Rz. 24
Nach der widerlegbaren Vermutung des § 2108 Abs. 2 S. 1 BGB ist die Nacherbenanwartschaft im Zweifel vererblich. Sie geht also, sofern ein gegenteiliger Wille des Erblassers nicht feststellbar ist, auf die – gesetzlichen oder testamentarischen – Erben des Nacherben über, wenn dieser zwischen dem Erbfall und dem Eintritt des Nacherbfalls verstirbt (Einzelheiten bei § 2108 BGB). Das Anwartschaftsrecht des Nacherben ist darüber hinaus nach wohl einhelliger, zwischenzeitlich gewohnheitsrechtlich anerkannter Auffassung übertragbar. Der Erblasser, dessen Willen die Übertragung regelmäßig nicht entsprechen wird, kann die Übertragbarkeit des Nacherbenanwartschaftsrechts jedoch in der letztwilligen Verfügung ausschließen; vgl. nur §§ 413, 399 BGB. Dies kann auch eingeschränkt geschehen. So kann bspw. eine Übertragung des Anwartschaftsrechts auf den Vorerben ausgenommen werden, um diesem die Möglichkeit zu geben, Vollerbe zu werden. Der gem. § 2222 BGB bestellte Nacherbentestamentsvollstrecker ist zur Übertragung des Anwartschaftsrechts nicht befugt.
Rz. 25
Auf die Übertragung des Anwartschaftsrechtes finden die §§ 2033 f., 2371, 2385 BGB entsprechende Anwendung.

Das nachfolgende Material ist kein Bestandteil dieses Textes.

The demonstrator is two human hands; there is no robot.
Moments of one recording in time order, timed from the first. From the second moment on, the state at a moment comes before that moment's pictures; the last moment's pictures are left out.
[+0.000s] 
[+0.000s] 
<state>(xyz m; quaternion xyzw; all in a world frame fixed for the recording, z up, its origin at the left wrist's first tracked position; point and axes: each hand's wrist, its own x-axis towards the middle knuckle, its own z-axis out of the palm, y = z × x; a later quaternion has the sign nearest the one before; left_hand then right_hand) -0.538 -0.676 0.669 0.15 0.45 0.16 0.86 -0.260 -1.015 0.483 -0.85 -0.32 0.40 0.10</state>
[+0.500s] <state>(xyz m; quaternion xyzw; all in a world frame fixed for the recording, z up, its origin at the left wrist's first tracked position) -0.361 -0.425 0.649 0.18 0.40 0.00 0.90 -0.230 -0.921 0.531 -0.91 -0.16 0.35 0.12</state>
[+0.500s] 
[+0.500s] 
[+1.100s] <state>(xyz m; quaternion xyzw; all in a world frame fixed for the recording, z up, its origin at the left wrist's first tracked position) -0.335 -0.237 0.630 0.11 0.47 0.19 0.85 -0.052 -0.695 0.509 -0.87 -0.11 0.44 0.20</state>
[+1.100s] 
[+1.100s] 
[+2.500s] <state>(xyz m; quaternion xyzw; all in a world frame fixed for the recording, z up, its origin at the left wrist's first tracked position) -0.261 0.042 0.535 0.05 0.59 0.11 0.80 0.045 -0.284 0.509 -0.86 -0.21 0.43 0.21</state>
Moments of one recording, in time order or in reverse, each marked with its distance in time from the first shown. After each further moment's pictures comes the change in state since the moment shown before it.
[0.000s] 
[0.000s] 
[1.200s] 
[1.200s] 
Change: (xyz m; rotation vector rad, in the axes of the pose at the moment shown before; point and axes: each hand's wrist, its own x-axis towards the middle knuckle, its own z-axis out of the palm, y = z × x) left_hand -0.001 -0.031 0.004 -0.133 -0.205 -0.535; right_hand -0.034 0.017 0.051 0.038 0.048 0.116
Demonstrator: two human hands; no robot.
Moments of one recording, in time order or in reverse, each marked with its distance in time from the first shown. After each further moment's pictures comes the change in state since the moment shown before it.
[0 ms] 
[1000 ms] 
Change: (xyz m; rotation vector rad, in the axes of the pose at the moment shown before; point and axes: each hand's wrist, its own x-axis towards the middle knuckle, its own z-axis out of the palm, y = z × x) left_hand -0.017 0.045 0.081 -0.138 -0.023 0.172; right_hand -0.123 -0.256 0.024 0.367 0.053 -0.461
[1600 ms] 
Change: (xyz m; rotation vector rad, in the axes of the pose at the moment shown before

Die Verfügung über das Anwartschaftsrecht sowie das Verpflichtungsgeschäft zu einer solchen Verfügung bedürfen daher der notariellen Beurkundung. Dies gilt auch für einen Verzicht des Nacherben auf seine Rechte zugunsten des Vorerben, weil dieser i.d.R. als Übertragung des Anwartschaftsrechts auf den Vorerben angesehen werden kann. Dem Mitnacherben steht nach § 2034 BGB ein Vorkaufsrecht auch dann zu, wenn der Käufer selbst der Vorerbe ist. Sind keine Miterben vorhanden oder üben diese ihr Vorkaufsrecht nicht aus, steht dem Vorerben entsprechend § 2034 BGB ein Vorkaufsrecht zu. Die Übertragung des Nacherbenanwartschaftsrechtes beinhaltet zugleich die Annahme der Nacherbschaft (näher § 2142 Rdn 5). Durch die Übertragung des Anwartschaftsrechts tritt der Erwerber unmittelbar in die Rechtsstellung des Nacherben ein und wird daher mit Eintritt des Nacherbfalls ohne weitere Zwischenakte und ohne Durchgangserwerb des Nacherben Inhaber des Nachlasses, nicht jedoch Erbe. Im Erbschein ist nicht der Erwerber, sondern der Nacherbe auszuweisen, weil der Erbschein nur die Rechtslage im Erbfall wiedergibt; überdies würde dadurch die Richtigkeit des Übertragungsgeschäftes bezeugt, was nicht Aufgabe des Erbscheins ist. Der Erwerber ist durch einen auf den Nacherben lautenden Erbschein i.V.m. dem notariell beglaubigten Übertragungsgeschäft auch hinreichend legitimiert. Die dem Nacherben zustehenden Kontroll-, Sicherungs- und Mitwirkungsrechte kann nach Übertragung des Anwartschaftsrechts indessen nur der Erwerber ausüben.
Rz. 26
Auf den Erwerber des Nacherbenanwartschaftsrechtes geht das Recht des Nacherben mit dem Inhalt über, den es vor der Übertragung hatte. Die Rechte eingesetzter Ersatzerben bleiben demnach unberührt. Der Erwerber verliert seine Stellung somit in dem Augenblick an die Ersatznacherben, in dem sie auch der Nacherbe – z.B. durch Vorversterben vor Eintritt des Nacherbfalls – verlieren würde. Der Erwerber erhält daher nur dann eine gesicherte Rechtsposition, wenn er sich auch die Anwartschaft des Ersatznacherben übertragen lässt.